48      Thus, in addition to the customs debt, there may also be a requirement to pay VAT where, on the basis of the particular unlawful conduct which gave rise to the customs debt, it can be presumed that the goods entered the economic network of the Union and, consequently, that they may have undergone consumption, that is, the act on which VAT is levied (judgment of 3 March 2021, Hauptzollamt Münster (Place where VAT was incurred), C‑7/20, EU:C:2021:161, paragraph 30 and the case-law cited).

49      The VAT Directive does not contain any provision extinguishing the obligation to pay VAT in the event of the extinguishment of the customs debt relating to smuggled goods on the ground set out in Article 124(1)(e) of the Union Customs Code. It follows that, once it has become chargeable, the VAT on such goods remains due.

50      That assessment is borne out by the fact that, where the goods have been seized and confiscated after going beyond the first customs office situated inside the customs territory of the European Union, the chargeable event for VAT has already occurred and the VAT has become chargeable as a result (see, by analogy, judgment of 29 April 2010, Dansk Transport og Logistik, C‑230/08, EU:C:2010:231, paragraph 94).

51      In the present case, since the goods concerned were seized and confiscated after they were imported, for the purposes of Article 70 of the VAT Directive, the VAT remains chargeable; the extinguishment of the corresponding customs debt is irrelevant in that regard.

52      Consequently, the answer to the second question is that Article 2(b) and Article 7(1) of Directive 2008/118, as well as Article 2(1)(d) and Article 70 of the VAT Directive, must be interpreted as meaning that the extinguishment of the customs debt on the ground provided for in Article 124(1)(e) of the Union Customs Code does not lead to the extinguishment of the debt linked, respectively, to excise duty and to VAT in respect of goods unlawfully introduced into the customs territory of the European Union.

 Costs

53      Since these proceedings are, for the parties to the main proceedings, a step in the action pending before the referring court, the decision on costs is a matter for that court. Costs incurred in submitting observations to the Court, other than the costs of those parties, are not recoverable.

On those grounds, the Court (Second Chamber) hereby rules:

1.      Article 124(1)(e) of Regulation (EU) No 952/2013 of the European Parliament and of the Council of 9 October 2013 laying down the Union Customs Code must be interpreted as meaning that a customs debt is extinguished where goods are seized and subsequently confiscated when they have already been unlawfully introduced into the customs territory of the European Union.
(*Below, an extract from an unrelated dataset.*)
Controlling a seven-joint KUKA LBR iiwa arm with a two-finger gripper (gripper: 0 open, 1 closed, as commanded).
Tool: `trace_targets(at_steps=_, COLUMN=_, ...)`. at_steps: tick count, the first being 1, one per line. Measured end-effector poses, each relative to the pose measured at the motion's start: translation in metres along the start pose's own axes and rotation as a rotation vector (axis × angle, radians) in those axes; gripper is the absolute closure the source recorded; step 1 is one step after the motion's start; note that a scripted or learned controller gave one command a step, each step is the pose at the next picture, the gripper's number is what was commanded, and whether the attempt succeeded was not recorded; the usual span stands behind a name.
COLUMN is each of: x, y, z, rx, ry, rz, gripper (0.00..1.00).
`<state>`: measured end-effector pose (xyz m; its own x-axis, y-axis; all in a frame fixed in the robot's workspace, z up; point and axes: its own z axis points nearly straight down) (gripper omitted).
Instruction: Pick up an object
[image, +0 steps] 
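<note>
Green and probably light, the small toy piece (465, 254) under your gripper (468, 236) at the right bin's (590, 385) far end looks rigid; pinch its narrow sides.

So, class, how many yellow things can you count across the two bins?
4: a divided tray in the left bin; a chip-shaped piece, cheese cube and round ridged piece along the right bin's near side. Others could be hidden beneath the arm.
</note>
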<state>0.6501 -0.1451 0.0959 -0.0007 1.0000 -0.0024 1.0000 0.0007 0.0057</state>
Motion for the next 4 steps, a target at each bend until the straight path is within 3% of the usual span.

2.      Article 2(b) and Article 7(1) of Council Directive 2008/118/EC of 16 December 2008 concerning the general arrangements for excise duty and repealing Directive 92/12/EEC, as well as Article 2(1)(d) and Article 70 of Council Directive 2006/112/EC of 28 November 2006 on the common system of value added tax, must be interpreted as meaning that the extinguishment of the customs debt on the ground provided for in Article 124(1)(e) of the Union Customs Code does not lead to the extinguishment of the debt linked, respectively, to excise duty and to value added tax in respect of goods unlawfully introduced into the customs territory of the European Union.

[Signatures]


*      Language of the case: Lithuanian.